> The problem:
Without the pictures, restate all of the data below word for word.

------------------------------

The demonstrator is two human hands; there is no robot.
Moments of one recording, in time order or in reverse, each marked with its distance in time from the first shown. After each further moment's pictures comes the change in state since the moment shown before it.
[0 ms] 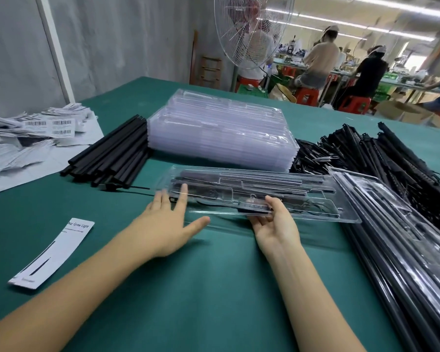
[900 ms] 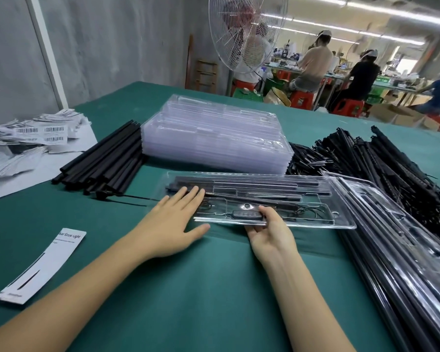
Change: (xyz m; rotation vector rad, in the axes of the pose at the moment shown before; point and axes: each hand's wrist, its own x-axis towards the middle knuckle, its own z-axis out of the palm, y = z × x) left_hand 0.037 -0.007 0.014 0.030 0.233 0.365; right_hand 0.003 -0.001 -0.003 0.060 0.009 0.052
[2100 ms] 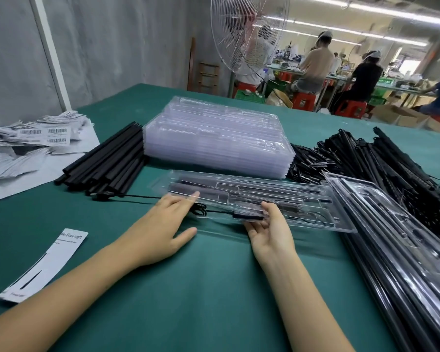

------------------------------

> Result for this task:
The demonstrator is two human hands; there is no robot.
Moments of one recording, in time order or in reverse, each marked with its distance in time from the first shown. After each further moment's pictures comes the change in state since the moment shown before it.
[0 ms] 
[900 ms] 
Change: (xyz m; rotation vector rad, in the axes of the pose at the moment shown before; point and axes: each hand's wrist, its own x-axis towards the middle knuckle, its own z-axis out of the palm, y = z × x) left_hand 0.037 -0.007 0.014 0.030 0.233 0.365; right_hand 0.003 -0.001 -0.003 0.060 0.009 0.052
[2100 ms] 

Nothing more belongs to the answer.